In the data below, work out how many lines include the string "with". Only the number should be given.

Exercise data START

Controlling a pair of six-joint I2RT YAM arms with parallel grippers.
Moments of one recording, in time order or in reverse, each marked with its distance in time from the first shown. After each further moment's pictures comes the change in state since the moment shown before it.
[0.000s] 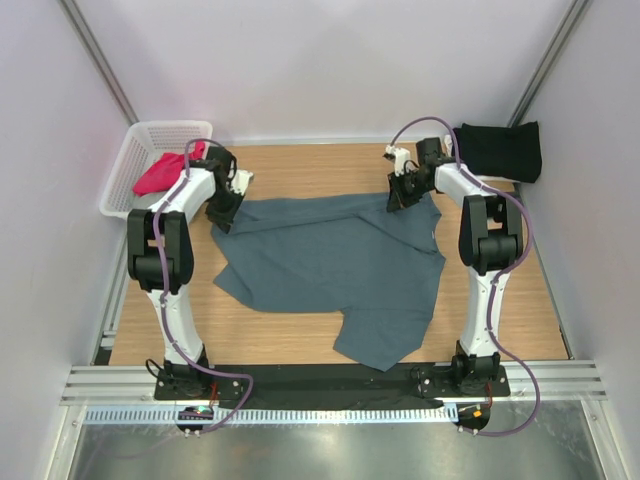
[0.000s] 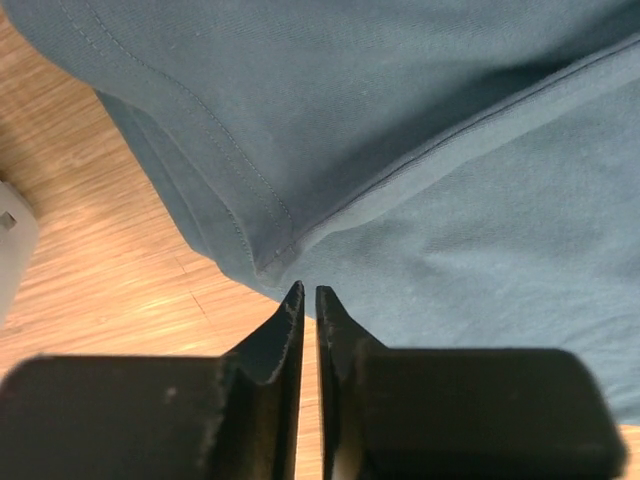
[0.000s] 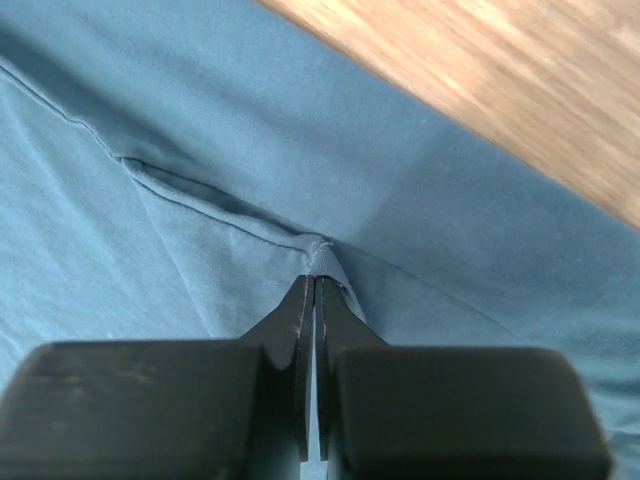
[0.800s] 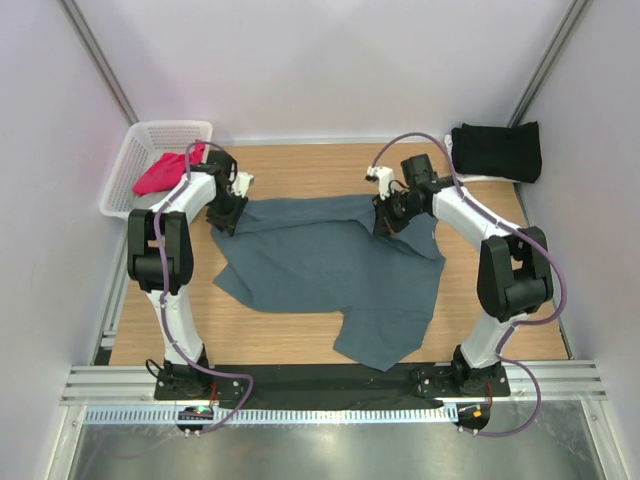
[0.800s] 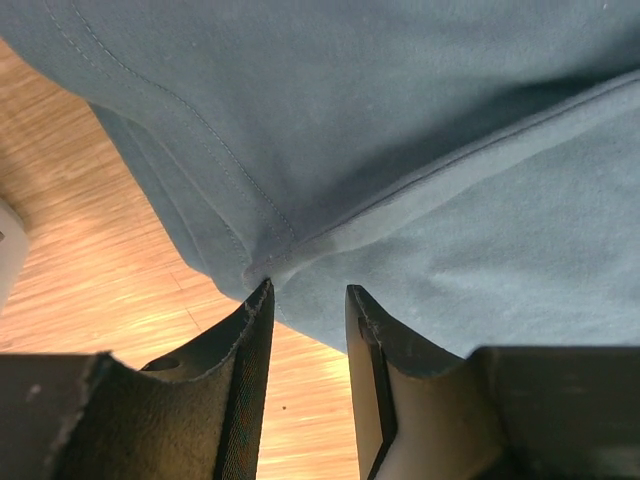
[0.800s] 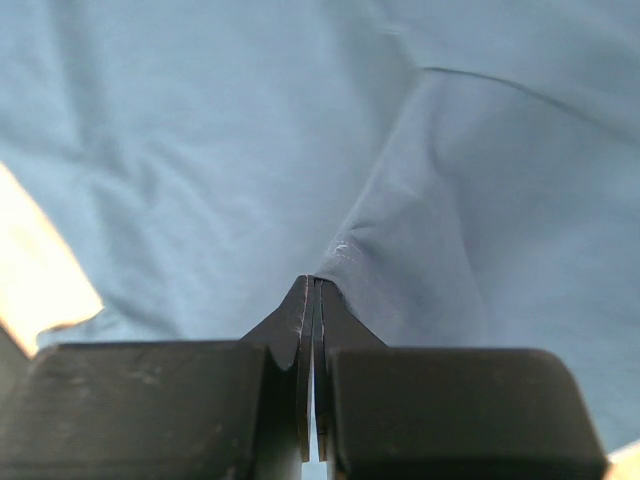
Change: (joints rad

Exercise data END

Exercise response
2